The Pixel 10a is an Android-based smartphone designed, developed, and marketed by Google as part of the Google Pixel product line. It serves as a mid-range variant of the Pixel 10 series, with similarities in design, software, and other features to its more premium counterparts.

== History ==
The Pixel 10a was teased in a preview posted to the Made By Google YouTube channel on February 4, 2026, indicating a pre-order date of February 18. This puts its one month earlier in the year than its predecessor the Pixel 9a, and nearly 4 months earlier than the Pixel 8a the year prior to that. Its release date was on March 5, 2026, making it by far the earliest date for a Pixel smartphone to be released during a calendar year.

On April 7 of that year, the phone became available for pre-order in Japan, with a release date set for May 20. An exclusive color variant called Isai Blue was added in addition to the other colors; it is only available in a 256 GB configuration, comes in a custom box, with a bumper case and stickers additionally. Google partnered with the art lifestyle brand HERALBONY to develop the Japan-exclusive model to select the color and design the stickers, and the software includes a matching wallpaper and themed icon pack designed by their artists.

== Specifications ==

=== Design ===
The Pixel 10a has a nearly identical footprint as the Pixel 9a, with the rear cameras being entirely flush with the body instead of a thin protrusion, eliminating the camera cutout found on the other models in the family. The body is also squared up with flat rails and rounded edges, matching the rest of the Pixel 10 series.
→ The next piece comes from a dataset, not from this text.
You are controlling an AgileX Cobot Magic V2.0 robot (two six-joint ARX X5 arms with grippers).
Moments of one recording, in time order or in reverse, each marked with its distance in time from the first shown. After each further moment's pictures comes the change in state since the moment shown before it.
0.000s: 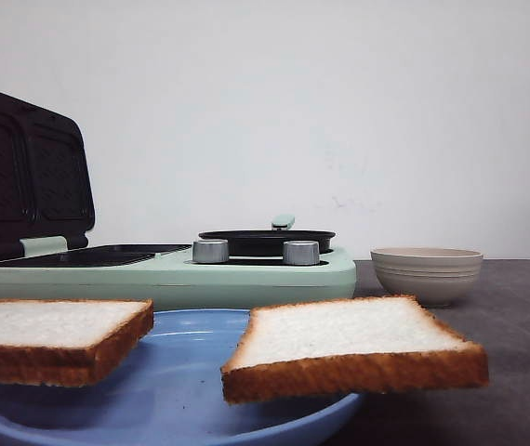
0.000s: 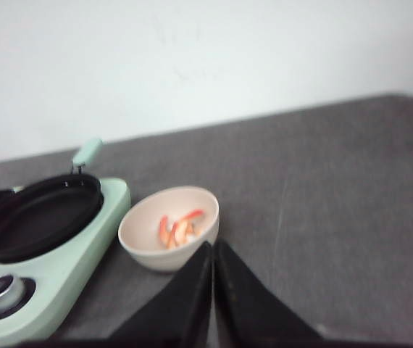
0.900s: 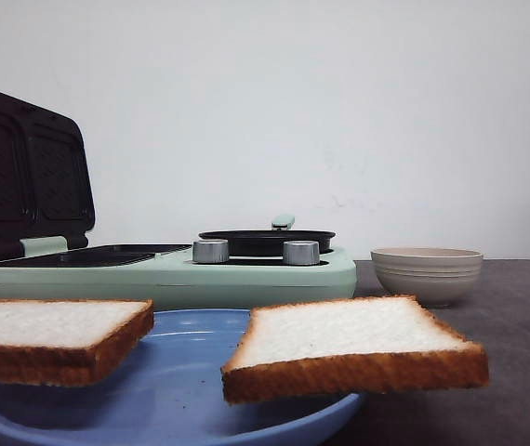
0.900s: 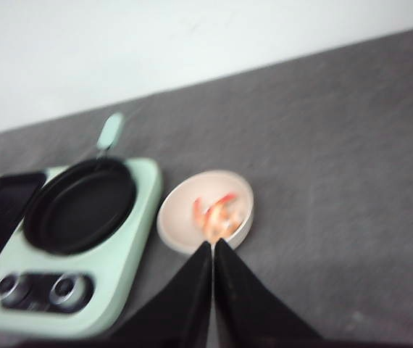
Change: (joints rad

It comes in four colors primarily, namely Berry, Lavender, Fog, and Obsidian. Upon its announcement, Google also updated the Pixel Buds 2a wireless earbuds by adding Fog and Berry color variants to match the phone.

Pixel 10a
| Diagram of a Pixel 10a smartphone in light purple. | Diagram of a Pixel 10a smartphone in red. | Diagram of a Pixel 10a smartphone in light green. | Diagram of a Pixel 10a smartphone in black. |
| Lavender | Berry | Fog | Obsidian |

=== Hardware ===
Nearly all hardware specifications remain unchanged from its predecessor. All cameras use identical sensors, with 48 MP resolution for the wide, 13 MP for the ultrawide, and 13 MP for the front-facing selfie cameras.

The display has a slightly higher peak brightness at 3000 nits, but the same resolution and 120 Hz refresh rate. The bezels are nearly 10% thinner, although visually, it looks identical. It upgrades to Corning Gorilla Glass 7i on the screen, adding additional impact resistance and durability.

A notable similarity is using the previous generation Tensor G4, the same chip found in the Pixel 9 series, to power the phone instead of using the current generation Tensor G5 SoC. This marks an alteration in the precedent established by A-series Pixels starting with the Pixel 6a onwards, which used the same Tensor processor as the current generation.

Dissimilar from the Pixel 9a is the upgraded Exynos 5400 modem, the same found in the Pixel 9 and Pixel 9 Pro phones, as well as the current Pixel 10 series. This gains the Pixel 10a satellite connectivity, enabling the ability to contact emergency services via satellite through a feature dubbed "Satellite SOS".

=== Software ===
The Pixel 10a ships with Android 16 and the updated Material 3 Expressive UI out of the box. Based on Material You UI design language, Material 3 Expressive updates font & icon styles, makes text, time, buttons, and icons expand and scale dynamically. It also makes animations more fluid and haptic feedback more frequent throughout interfaces. It gives the notification bar with a updated look and allows users to resize tiles in the Quick Settings panel, allowing for more customization.

Much akin to the rest of the Pixel 10 Series, it ships with multiple AI-powered features. New ones that were introduced with that generation include Camera Coach, a Gemini-powered guide in the Camera app that provides step-by-step instructions for proper framing and composition when taking photos, and Conversational photo editing in Google Photos, allowing users to dictate changes they wish to make to an image. Some features like Magic Cue and various AI models that run on-device, appear to be excluded from the Pixel 10a, most likely due to memory constraints and a less-powerful TPU compared to Tensor G5 found in the rest of the Pixel 10 series.